I write largely from a first person perspective. My take on poetry is that if I bore deep enough into me I break through to the oneness of everyone else. This developed as the way I write over years of sharing my work. The stuff that people tended to like the most was always the hardest to share. It was the poems that came from places so deep that I didn’t always know where they came from, I just knew that it was the most personal work. At first these poems felt so personal I was hesitant to share them at all, because what was someone else to gain from something that stank so much of me.
Other than some of my spoken word inspired pieces, these were always the most requested poems. Without consulting my agent, or creative writing professor I simply decided that I had stumbled onto something. That there was nothing wrong with sharing the writing that helped me out the most, as so often it helped others out as well. Another thing I believe in very strongly is impact, and the deepest impact in first person work means the most personal.
However, many agents, professors, and magazine editors disagree with me. Poetry tends to be graded on it’s universality, and absence of self. Focus on the falling leaf, instead of how the leaf made me fall. My brand of poetry tended to be viewed just as the writer’s own therapy.
What poem isn’t the writer’s therapy? Spraying on some perfume, and sticking it in heels does nothing other than disguise it. We are all the polar opposite of selfless, everything we do for us individually. Those who we label as selfless, are not selfless at all, they just gain for the self through giving. A poem that is just about a leaf, is still the poet trying to work out their thoughts on the leaf.
That being said there are plenty of bad first person poems. Though there are also plenty of bad poems in every other variety imaginable. Yet, my brand gets discriminated against. I have seen more than one critique forum where “therapy poems” are not allowed, only REAL poetry. So bad I-less poem, after bad I-less poem gets posted. My not my best work, but not my worst poems stay in the queue.

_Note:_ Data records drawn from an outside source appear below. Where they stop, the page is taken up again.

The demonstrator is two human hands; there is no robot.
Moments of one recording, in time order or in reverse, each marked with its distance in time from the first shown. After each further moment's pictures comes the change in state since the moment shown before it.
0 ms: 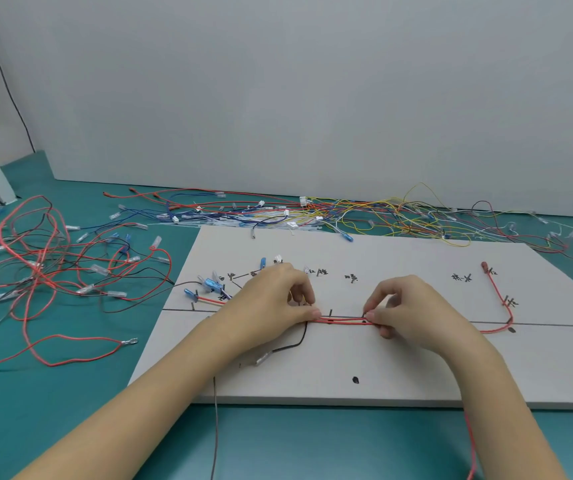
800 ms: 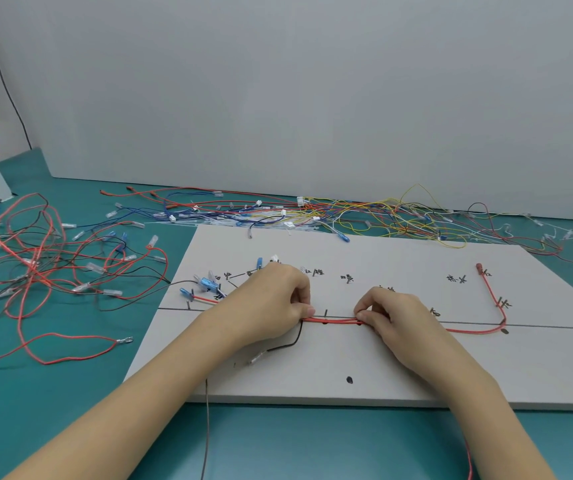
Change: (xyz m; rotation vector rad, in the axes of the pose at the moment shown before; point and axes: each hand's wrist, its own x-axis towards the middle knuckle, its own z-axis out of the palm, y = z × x) left_hand 0.006 0.009 -0.004 0.151 -0.086 -0.023; right_hand -0.004 0.020 0.016 -0.124 0.068 -0.284
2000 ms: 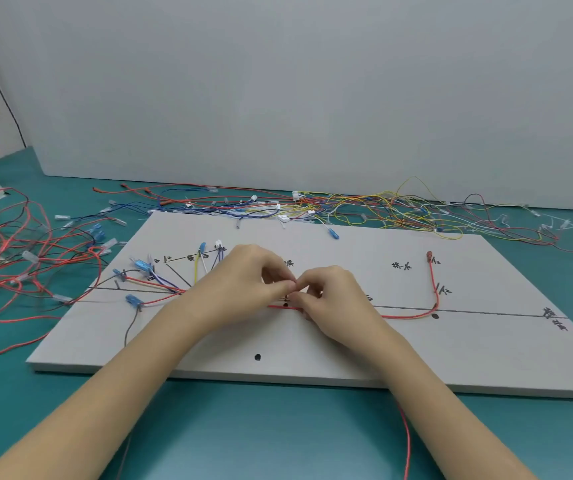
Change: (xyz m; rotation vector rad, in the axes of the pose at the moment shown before) left_hand -0.010 -0.011 -0.019 -0.181 0.113 0.013; right_hand 0.032 -0.058 0.039 0.212 0.033 -0.057
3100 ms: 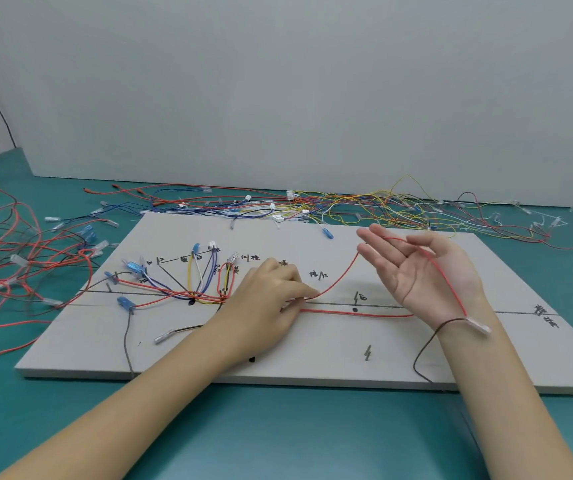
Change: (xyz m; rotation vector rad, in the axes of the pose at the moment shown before) left_hand -0.009 0.007 0.039 0.253 0.060 0.233; right_hand -0.004 0.039 -0.096 1.587 -0.071 0.388
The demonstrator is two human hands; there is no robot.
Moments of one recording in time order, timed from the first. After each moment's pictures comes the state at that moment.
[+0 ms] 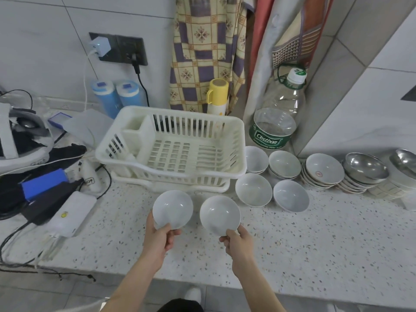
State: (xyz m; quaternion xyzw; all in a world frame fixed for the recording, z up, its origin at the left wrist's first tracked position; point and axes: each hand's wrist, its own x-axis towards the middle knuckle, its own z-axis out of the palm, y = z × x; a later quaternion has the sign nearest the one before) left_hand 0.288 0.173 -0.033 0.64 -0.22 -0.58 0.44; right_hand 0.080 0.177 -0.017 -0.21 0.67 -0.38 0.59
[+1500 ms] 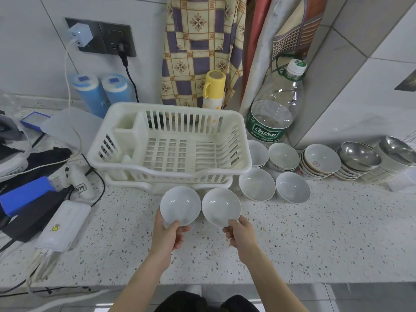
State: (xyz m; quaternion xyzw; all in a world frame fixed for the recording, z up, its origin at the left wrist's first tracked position) left_hand 0.299 0.153 -0.042 0.64 -0.24 -0.61 0.39; right_hand 0.098 0.151 -0.037 -0.17 0.70 -0.36 0.59
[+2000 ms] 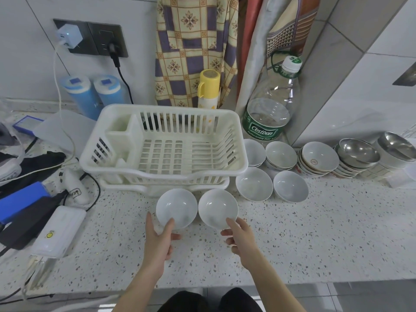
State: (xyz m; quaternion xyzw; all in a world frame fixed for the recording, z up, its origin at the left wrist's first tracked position) left_hand 0.302 0.159 -0.046 0.70 -0.25 -0.56 0.38; right_hand 0.092 0.154 -0.034 -0.16 0.71 -0.34 0.59
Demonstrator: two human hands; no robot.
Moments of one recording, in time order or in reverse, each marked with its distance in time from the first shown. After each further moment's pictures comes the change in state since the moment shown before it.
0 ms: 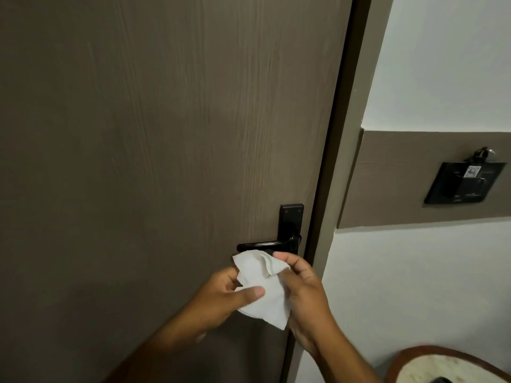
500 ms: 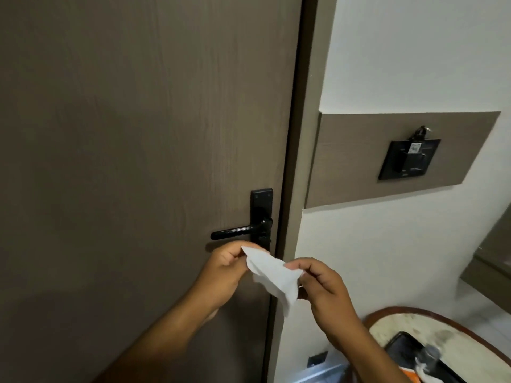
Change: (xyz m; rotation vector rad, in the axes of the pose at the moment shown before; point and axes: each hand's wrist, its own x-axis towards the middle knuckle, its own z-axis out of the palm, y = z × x) left_hand 0.016 0.008 0.041 0.148 0.003 0.163; right_hand -0.046 -0.005 -0.072 -0.389 0.037 -0.217
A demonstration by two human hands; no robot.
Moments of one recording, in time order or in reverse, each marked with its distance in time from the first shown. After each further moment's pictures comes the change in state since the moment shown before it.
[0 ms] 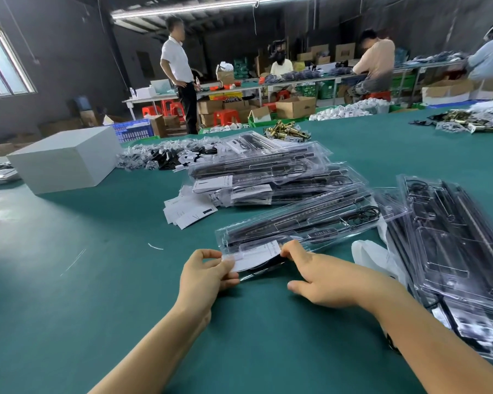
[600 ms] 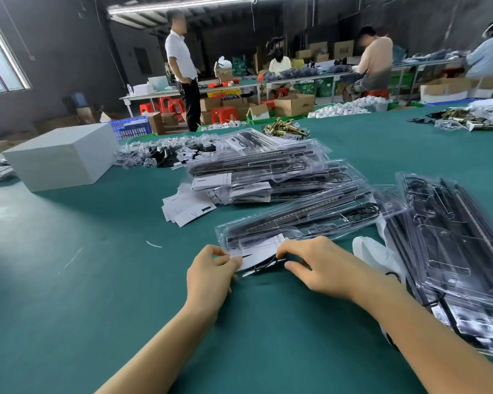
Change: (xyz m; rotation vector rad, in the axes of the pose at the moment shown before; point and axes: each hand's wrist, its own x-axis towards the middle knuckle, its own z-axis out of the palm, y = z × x) left_hand -0.001 -0.007 0.011 0.297 0.029 0.134; right_hand 0.007 0.012 0.004 0.011 0.376 -0.210
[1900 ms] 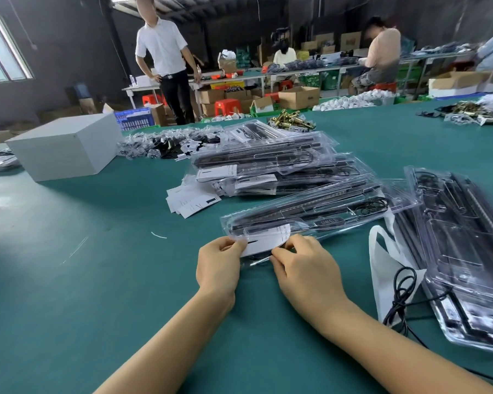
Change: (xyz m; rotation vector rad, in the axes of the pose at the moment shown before) left_hand 0.000 0.010 0.014 -0.117 0.087 -0.134; right_hand 0.005 -0.038 0.058 -0.260 0.507 0.198
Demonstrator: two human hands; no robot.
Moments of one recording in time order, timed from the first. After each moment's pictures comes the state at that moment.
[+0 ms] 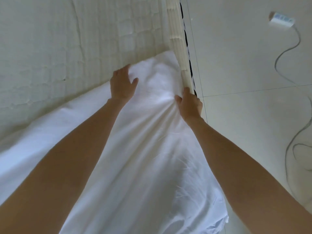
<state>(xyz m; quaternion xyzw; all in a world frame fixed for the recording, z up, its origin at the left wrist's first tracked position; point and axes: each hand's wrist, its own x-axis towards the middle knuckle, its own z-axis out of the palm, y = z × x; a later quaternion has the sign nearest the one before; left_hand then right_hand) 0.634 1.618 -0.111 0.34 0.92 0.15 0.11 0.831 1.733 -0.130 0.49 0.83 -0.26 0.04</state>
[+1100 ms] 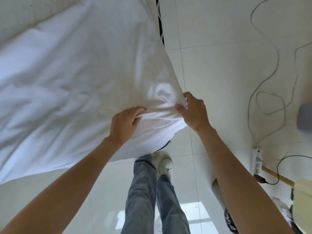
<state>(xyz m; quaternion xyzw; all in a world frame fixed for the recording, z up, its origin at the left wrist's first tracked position) 0.999 1.413 -0.064 0.49 0.84 0.20 0.14 1.147 1.603 -0.049 0.43 0.82 -0.38 0.05</state>
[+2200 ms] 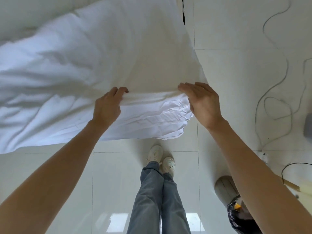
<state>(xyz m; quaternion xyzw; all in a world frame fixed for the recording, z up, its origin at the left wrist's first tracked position) 0.976 1.303 -0.027 0.45 0.89 0.10 0.04 1.162 1.538 -0.011 0.09 0.96 -0.08 -0.24</state>
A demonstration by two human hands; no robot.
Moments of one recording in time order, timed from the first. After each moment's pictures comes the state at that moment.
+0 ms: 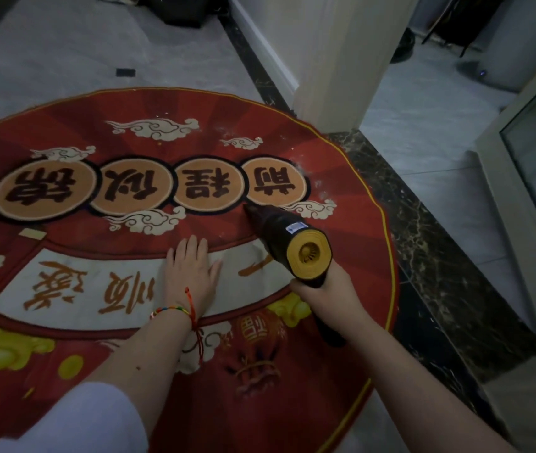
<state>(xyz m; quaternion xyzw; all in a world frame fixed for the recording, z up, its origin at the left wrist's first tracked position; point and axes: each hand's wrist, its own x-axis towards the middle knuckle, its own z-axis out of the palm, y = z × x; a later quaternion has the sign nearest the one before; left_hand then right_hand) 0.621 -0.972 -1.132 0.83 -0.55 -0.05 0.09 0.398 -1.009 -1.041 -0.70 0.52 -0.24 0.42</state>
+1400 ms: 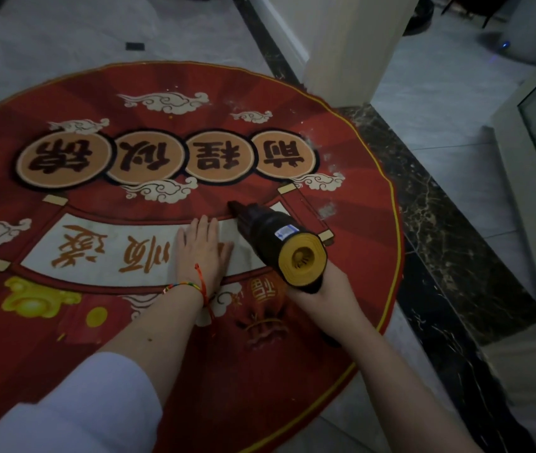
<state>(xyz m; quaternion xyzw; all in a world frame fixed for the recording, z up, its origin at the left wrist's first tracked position) 0.608 -0.944 -1.129 0.83 -0.54 -0.07 0.04 0.391 -0.949 -1.046 -0.72 0.48 -0.24 0.43</state>
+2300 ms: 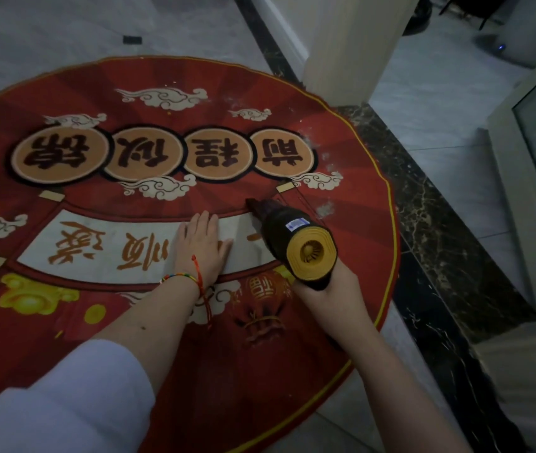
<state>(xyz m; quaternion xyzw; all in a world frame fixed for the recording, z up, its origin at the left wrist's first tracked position) 0.614 -0.949 -1.123 0.82 -0.57 -0.10 0.04 0.387 -0.941 -1.033 -0.70 0.53 -0.26 0.40</state>
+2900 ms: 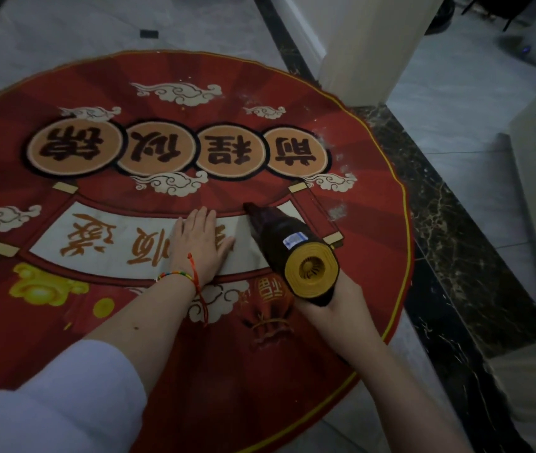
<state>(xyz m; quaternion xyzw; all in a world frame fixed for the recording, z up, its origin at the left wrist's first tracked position) 0.630 -0.943 -1.127 0.83 -0.54 -0.08 0.05 0.390 -0.936 -1.035 -0.72 0.49 -0.24 0.42</state>
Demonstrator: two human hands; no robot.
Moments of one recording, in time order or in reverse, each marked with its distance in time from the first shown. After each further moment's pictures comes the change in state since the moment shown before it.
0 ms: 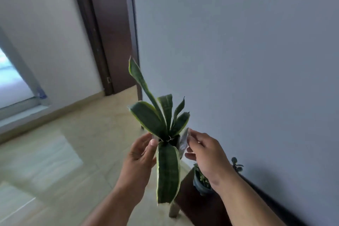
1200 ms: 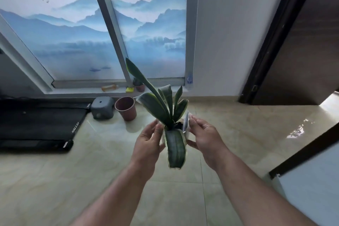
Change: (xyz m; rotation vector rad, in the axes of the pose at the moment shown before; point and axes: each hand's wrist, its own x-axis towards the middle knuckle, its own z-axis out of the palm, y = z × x) left_hand 0.203 0.148 -0.520 -0.162 0.822 0.142; right_hand 0.281 -0.109 0.638 0.178 -0.875 0.087
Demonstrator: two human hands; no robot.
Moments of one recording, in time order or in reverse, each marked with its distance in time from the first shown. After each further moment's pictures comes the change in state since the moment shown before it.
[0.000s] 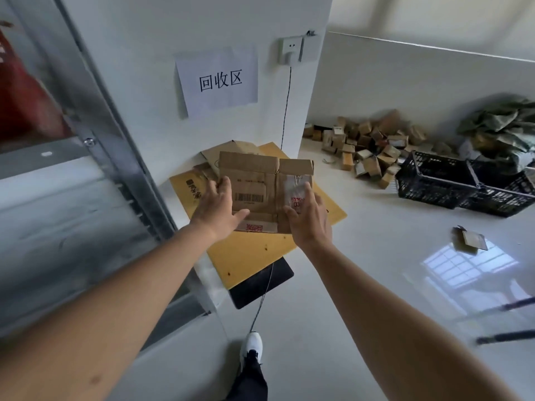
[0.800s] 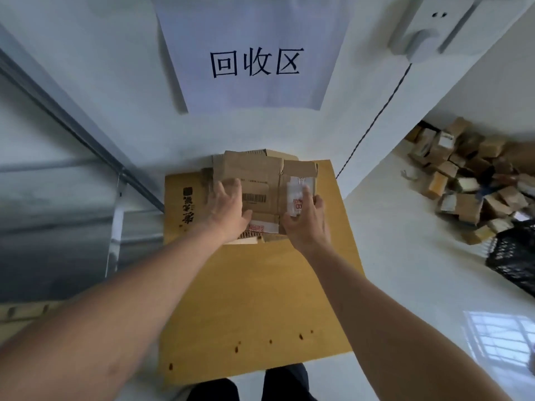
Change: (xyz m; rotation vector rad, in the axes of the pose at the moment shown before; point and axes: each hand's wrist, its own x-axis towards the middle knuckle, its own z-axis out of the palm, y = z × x) left_hand 0.341 -0.040 0.100 0.005 -0.158 -0.475; right_hand 0.383 0.000 0.175 -0.133 -0.527 -0.139
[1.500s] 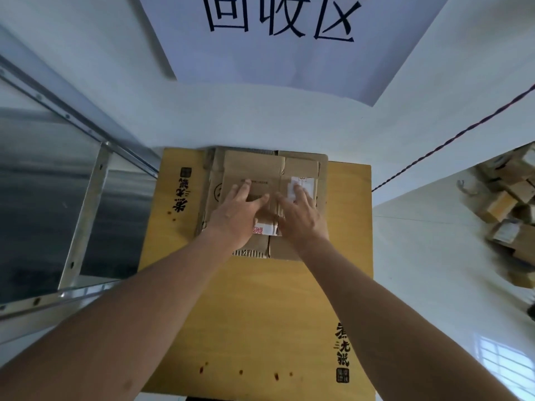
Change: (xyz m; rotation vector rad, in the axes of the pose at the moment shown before) left_hand 0.081 0.004 0.074 0.085 -0.067 -0.028; right_hand 0.126 0.014 0.055 -0.466 -0.323 -0.446
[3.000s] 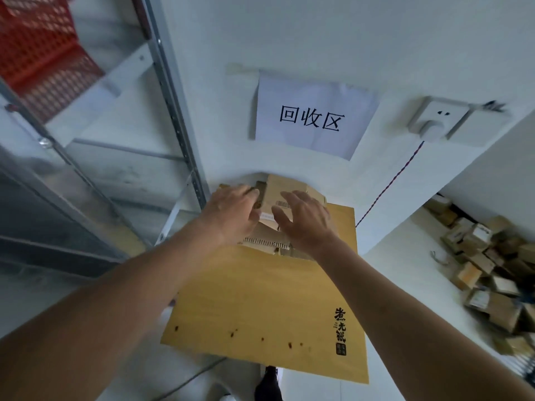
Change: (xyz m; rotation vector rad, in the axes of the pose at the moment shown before) left_hand -0.243 -0.012 -0.144 0.118 0.393 0.113; right_hand -0.208 -0.126 -0.130 0.010 0.274 -0.207
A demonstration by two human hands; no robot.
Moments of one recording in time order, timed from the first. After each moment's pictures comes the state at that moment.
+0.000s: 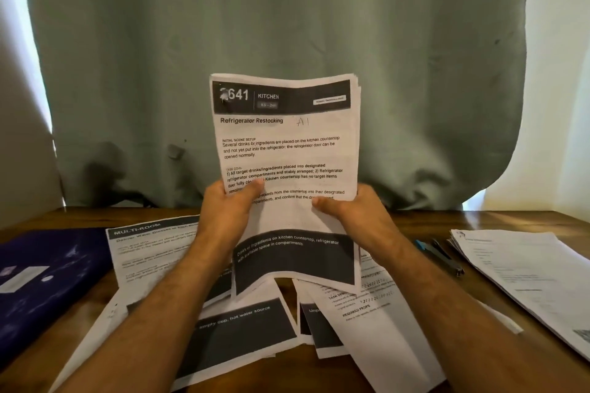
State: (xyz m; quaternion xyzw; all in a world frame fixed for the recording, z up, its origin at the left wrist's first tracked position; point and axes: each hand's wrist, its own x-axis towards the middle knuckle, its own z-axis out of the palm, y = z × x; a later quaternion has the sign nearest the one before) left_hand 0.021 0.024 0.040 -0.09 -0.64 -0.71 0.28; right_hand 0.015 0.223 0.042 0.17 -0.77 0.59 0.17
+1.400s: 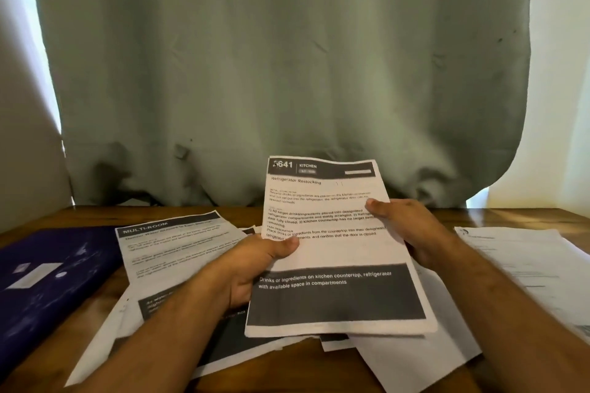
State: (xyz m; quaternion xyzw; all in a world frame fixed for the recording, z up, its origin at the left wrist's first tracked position) left_hand 0.032 0.030 0.000 -0.03 -0.61 -0.78 -0.17; right_hand 0.007 0.284 0.032 0.03 -0.72 0.69 0.06
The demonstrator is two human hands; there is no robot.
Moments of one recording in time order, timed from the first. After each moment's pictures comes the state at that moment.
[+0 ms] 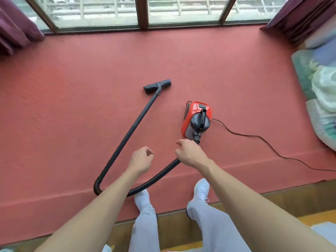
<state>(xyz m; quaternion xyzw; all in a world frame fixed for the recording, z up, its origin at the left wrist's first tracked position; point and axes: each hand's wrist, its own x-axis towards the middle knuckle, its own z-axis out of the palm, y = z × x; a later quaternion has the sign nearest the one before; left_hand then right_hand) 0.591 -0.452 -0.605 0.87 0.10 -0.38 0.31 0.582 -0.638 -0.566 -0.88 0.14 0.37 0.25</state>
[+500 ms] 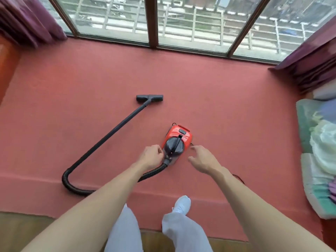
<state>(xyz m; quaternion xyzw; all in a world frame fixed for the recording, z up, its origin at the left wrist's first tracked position) 0.658 -0.727 -0.569 0.87 0.12 -0.38 0.29 0.661 -0.928 -0.522 -0.88 0.08 0.40 0.24</state>
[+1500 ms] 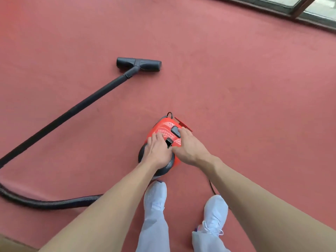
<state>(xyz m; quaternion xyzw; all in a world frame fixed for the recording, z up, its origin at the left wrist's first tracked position) 0.817 -0.874 -0.948 0.87 0.22 -0.35 0.27 0.867 -0.991 -0.912 -0.85 -0.07 0.47 0.24</state>
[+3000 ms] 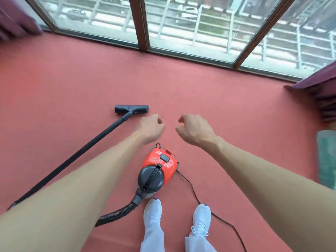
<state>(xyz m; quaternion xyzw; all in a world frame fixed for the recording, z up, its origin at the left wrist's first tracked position) 0.956 -0.864 -0.667 0.87 0.19 -0.27 0.36 0.975 -1.013 -0.656 -0.94 -0.05 0.28 0.18</state>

The middle realm of writing tends to be geared more toward aesthetics than impact. Pretty lines that linger maybe for a moment, get more praise than ugly ones that strike you in the heart.
I have faith in my experience with this, as I have seen it happen to other writers. I see the kid who writes about the view outside her window, get more praise than the kid who wrote about her depression. Yet, the fumbling and awkward I driven stanzas are the ones I think about later. If the vulnerability they discuss is not yet beautiful, it is at least memorable. Yet these are the writers who get trashed. Even though there is a talent in being willfully vulnerable, and there is learnable skill in aesthetics.
To me that is what a poem should be, it should leave an afterimage in the mind of the reader. It should make them feel less alone, and when appropriate provide new understanding. It shouldn’t be consumable beauty which we enjoy in our mouths for a minute, and shit out hours later. Good poems linger. In quiet moments I still hear Dickinson’s fly, and can feel Plath’s horse running. Likely at least one of those two poems is known to most who read this. Time will tell who of today we remember tomorrow.